[Stored entries]
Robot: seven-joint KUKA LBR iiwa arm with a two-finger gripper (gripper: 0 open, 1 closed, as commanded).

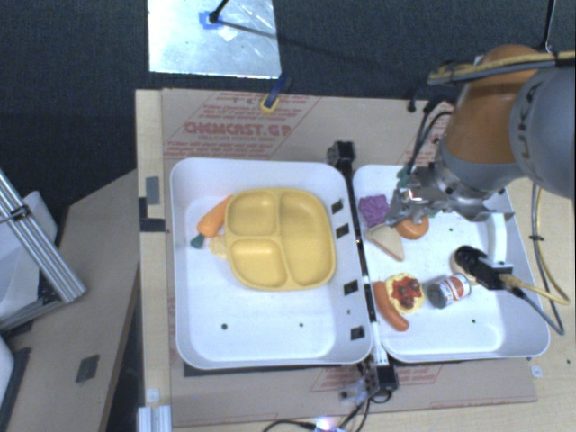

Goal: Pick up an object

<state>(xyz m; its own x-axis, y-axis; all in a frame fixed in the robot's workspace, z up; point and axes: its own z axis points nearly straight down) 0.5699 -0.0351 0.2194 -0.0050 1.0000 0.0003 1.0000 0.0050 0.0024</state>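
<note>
My gripper hangs over the upper part of the right bin, reaching in from the right. Just below it lies a round orange item, and whether the gripper touches it cannot be made out. A purple toy sits to the gripper's left. A pale sandwich wedge lies below that. Nearer the front are a small pizza slice, a hot dog and a small can.
The left bin holds a yellow divided plate with a carrot at its left edge. A black divider separates the bins. A metal sheet lies behind the bench.
</note>
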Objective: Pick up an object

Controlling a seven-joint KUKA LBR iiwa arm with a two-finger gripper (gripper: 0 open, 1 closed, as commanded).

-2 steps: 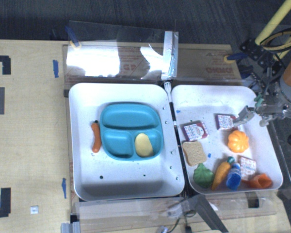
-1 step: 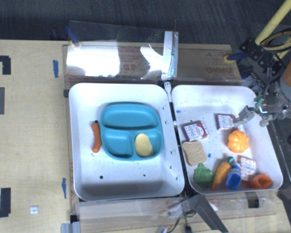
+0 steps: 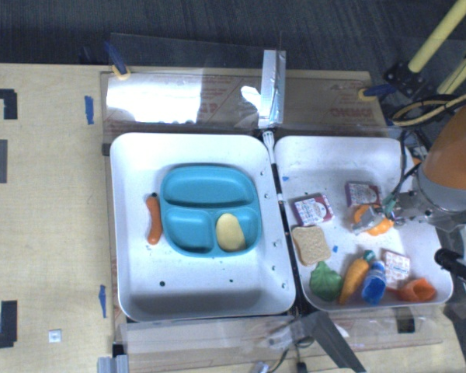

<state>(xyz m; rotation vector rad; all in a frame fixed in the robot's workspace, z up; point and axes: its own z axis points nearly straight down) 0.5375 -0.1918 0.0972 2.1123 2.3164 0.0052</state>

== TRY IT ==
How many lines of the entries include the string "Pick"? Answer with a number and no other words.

== TASK RESULT ==
2